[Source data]

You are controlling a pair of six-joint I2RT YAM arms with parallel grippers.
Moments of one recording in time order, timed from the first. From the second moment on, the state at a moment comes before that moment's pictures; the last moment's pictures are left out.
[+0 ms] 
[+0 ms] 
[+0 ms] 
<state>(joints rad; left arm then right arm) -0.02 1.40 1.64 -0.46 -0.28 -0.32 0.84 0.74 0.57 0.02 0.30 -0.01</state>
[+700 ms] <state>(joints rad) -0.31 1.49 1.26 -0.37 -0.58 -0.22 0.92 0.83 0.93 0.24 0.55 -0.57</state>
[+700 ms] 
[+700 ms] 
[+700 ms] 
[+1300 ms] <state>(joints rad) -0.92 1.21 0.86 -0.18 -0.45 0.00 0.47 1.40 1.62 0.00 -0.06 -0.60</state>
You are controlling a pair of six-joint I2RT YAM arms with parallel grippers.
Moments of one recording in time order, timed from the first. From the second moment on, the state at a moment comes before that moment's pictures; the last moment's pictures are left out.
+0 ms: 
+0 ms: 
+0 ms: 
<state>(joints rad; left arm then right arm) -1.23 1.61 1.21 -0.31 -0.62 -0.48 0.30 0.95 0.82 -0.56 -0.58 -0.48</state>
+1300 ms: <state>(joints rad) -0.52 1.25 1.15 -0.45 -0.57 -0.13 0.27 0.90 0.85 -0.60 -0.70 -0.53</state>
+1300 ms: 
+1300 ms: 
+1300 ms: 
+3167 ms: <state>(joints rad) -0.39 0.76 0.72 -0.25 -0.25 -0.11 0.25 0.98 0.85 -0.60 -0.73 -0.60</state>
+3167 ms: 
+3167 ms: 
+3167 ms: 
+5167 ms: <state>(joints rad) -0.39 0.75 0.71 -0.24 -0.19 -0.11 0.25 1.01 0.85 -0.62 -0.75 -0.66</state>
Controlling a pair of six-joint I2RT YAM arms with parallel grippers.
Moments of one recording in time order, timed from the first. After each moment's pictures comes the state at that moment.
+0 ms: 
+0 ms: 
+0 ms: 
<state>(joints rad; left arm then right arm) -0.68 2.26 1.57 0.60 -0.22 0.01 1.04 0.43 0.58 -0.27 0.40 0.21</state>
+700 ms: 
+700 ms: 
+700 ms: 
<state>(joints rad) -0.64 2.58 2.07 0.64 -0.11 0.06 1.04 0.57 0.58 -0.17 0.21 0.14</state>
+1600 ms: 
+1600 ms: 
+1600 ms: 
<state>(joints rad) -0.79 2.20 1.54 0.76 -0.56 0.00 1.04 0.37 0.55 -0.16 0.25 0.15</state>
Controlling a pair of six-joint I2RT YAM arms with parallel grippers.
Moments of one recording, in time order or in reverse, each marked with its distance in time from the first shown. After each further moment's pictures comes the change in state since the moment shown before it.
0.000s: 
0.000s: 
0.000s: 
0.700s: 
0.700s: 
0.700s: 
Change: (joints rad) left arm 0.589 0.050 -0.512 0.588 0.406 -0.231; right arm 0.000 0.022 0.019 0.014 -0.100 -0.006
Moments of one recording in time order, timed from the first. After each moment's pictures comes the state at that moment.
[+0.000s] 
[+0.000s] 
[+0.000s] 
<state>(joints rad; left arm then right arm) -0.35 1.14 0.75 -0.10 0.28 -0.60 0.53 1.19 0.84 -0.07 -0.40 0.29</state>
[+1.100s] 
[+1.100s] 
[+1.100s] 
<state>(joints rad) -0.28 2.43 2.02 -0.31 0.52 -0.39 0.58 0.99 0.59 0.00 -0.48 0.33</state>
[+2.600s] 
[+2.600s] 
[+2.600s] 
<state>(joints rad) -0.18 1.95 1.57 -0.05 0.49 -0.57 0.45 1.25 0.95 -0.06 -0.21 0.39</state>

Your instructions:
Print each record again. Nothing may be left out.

Answer to the problem:
You are controlling a pair of six-joint I2RT YAM arms with parallel grippers.
Moments of one recording in time order, timed from the first. From the second moment on, the state at a moment comes before that moment's pictures; the last moment's pictures are left out.
[+0 ms] 
[+0 ms] 
[+0 ms] 
<state>(joints rad; left arm then right arm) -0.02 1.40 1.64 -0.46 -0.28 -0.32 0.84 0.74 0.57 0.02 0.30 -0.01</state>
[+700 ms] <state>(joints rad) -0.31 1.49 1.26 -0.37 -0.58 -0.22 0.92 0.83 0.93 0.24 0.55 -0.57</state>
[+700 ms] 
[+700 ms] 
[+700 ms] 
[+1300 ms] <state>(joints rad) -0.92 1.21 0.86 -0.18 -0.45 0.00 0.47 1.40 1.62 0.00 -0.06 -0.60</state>
You are controlling a pair of six-joint I2RT YAM arms with parallel grippers.
Moments of one recording in time order, timed from the first. From the second moment on, the state at a moment comes before that moment's pictures; the last moment's pictures are left out.
+0 ms: 
+0 ms: 
+0 ms: 
<state>(joints rad; left arm then right arm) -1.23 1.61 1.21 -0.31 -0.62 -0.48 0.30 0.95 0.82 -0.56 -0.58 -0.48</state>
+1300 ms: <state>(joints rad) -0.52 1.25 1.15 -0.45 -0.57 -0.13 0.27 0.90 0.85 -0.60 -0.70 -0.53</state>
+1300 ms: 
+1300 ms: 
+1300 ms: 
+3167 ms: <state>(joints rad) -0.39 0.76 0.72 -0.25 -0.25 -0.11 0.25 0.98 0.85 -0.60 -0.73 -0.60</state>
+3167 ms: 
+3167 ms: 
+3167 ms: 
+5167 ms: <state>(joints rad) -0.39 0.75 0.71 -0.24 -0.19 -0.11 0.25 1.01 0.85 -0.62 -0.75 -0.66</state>
Controlling a pair of six-joint I2RT YAM arms with parallel grippers.
Moments of one recording in time order, timed from the first. After each moment's pictures comes the state at that moment.
+0 ms: 
+0 ms: 
+0 ms: 
<state>(joints rad; left arm then right arm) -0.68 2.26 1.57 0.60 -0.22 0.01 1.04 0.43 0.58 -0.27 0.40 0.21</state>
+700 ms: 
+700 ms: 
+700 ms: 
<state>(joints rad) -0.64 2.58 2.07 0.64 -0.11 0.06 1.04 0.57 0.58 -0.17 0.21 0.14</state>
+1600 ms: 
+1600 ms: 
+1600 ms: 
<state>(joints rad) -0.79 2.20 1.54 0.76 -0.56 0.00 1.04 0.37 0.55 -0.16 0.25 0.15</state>
Controlling a pair of six-joint I2RT YAM arms with parallel grippers.
Moments of one recording, in time order or in reverse, each marked with its distance in time from the first shown. After each further moment's pictures comes the change in state since the moment shown before it.
0.000s: 
0.000s: 
0.000s: 
0.700s: 
0.700s: 
0.700s: 
Change: (joints rad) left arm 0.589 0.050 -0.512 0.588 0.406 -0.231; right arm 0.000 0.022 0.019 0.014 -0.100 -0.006
Moments of one recording in time order, timed from the first. After each moment's pictures comes the state at that moment.
[+0.000s] 
[+0.000s] 
[+0.000s] 
<state>(joints rad; left arm then right arm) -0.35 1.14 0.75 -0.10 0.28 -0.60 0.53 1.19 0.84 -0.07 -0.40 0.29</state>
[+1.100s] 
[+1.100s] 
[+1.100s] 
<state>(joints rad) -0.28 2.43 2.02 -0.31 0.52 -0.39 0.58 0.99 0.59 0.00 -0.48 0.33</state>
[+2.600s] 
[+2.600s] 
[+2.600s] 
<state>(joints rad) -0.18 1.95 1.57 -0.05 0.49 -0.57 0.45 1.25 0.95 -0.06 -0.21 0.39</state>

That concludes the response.